Members of Britain’s Parliament voted to reject May’s Brexit deal three times, with many saying the backstop was the major problem because it threatens to tie the U.K. indefinitely to EU trade rules. For pro-Brexit politicians such as Johnson, that would defeat the point of leaving the EU.

“There’s every possibility for the EU to show flexibility,” Johnson said Thursday. “There’s bags of time for them to do it and I’m confident they will.”

Officials in Brussels disagree and are not willing to re-open the withdrawal agreement. As the stand-off continues, the clock ticks down toward the Halloween deadline, and with it, the chances of a messy no-deal Brexit grow. The pound has fallen in recent weeks amid rising concerns that the negotiations over Britain’s exit from the EU will fail, damaging the U.K. economy.

Election Alert

In London, politicians are readying for a possible general election in the fall. Johnson’s ruling Conservative Party is clinging on to power by its finger nails, with a working majority in the House of Commons of just one. He is facing a battle in September with politicians who oppose his last resort option of leaving the EU without a deal.

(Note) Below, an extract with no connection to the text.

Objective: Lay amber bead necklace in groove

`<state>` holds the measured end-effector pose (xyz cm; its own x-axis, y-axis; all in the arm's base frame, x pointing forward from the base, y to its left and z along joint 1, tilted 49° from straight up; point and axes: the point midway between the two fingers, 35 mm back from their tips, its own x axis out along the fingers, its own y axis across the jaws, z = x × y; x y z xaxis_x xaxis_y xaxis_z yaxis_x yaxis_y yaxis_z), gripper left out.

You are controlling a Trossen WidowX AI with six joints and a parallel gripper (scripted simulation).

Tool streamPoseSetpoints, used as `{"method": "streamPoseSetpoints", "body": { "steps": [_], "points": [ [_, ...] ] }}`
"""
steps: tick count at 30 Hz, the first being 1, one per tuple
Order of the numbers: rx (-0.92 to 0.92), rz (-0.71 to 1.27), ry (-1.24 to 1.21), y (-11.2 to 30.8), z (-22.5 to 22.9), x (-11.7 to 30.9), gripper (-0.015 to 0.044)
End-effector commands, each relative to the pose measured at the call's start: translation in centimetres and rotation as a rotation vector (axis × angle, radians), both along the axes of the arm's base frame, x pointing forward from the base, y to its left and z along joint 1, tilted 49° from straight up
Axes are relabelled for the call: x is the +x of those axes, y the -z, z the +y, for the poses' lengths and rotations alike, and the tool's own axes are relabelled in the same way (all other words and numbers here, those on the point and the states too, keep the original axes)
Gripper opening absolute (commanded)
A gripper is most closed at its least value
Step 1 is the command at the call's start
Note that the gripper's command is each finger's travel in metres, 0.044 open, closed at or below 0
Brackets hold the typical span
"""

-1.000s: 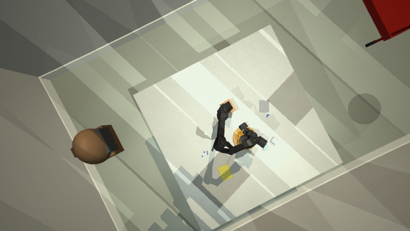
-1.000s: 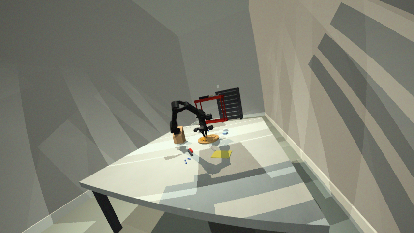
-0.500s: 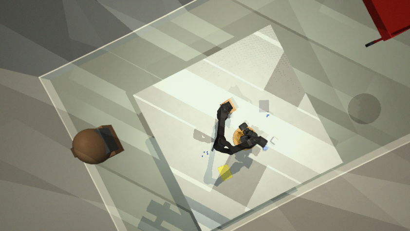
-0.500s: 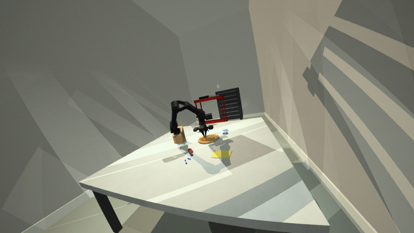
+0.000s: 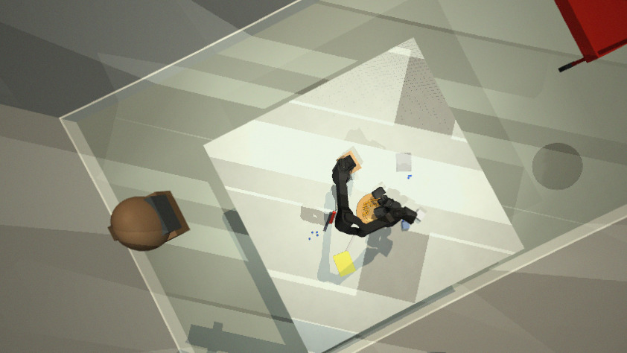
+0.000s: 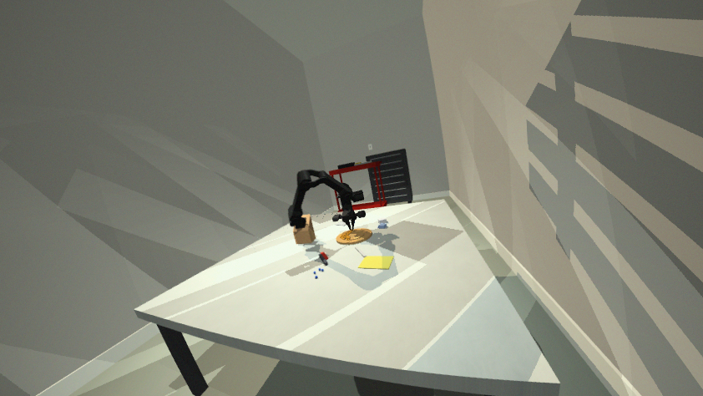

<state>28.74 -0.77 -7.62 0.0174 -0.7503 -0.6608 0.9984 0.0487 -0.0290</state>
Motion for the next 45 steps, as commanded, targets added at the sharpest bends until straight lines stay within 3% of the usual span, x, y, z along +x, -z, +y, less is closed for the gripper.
{"method": "streamPoseSetpoints", "body": {
  "steps": [1,13,30,45],
  "points": [
    [0.004,0.002,0.001,0.45,0.49,0.19,0.0],
    [0.004,0.002,0.001,0.99,-0.12,0.2,0.0],
    [0.001,0.002,0.002,0.62,0.14,0.2,0.044],
    [0.004,0.002,0.001,0.38,0.42,0.19,0.044]
  ]
}}
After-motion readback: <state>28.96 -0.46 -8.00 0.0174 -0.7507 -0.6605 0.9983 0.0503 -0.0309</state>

One option to break the deadlock would be for either Johnson, or his opponents to trigger an election.

In his BBC interview, Johnson brushed aside questions about whether he could hold a general election before Oct. 31 in order to deliver on his Brexit pledge. Jeremy Corbyn, leader of the opposition Labour Party, has indicated he’ll call for a vote of no confidence in the Government when Parliament returns from summer recess in a bid to stop Johnson forcing the U.K. out of the EU with no deal.

Asked if he would resign if he lost such a confidence vote, Johnson said he was focused on getting a deal with the EU and preparing the country to cope with a no-deal split, if that becomes necessary. He said British people did not want to have another election, after one was held in 2015 and 2017, with a national referendum in 2016.

For his part, Corbyn tried a new tactic to limit Johnson’s options. He wrote to the U.K.’s most senior civil servant Mark Sedwill asking him to rule that the prime minister could not delay any election until after the Oct. 31 Brexit deadline in order to force the U.K. out of the bloc without a deal.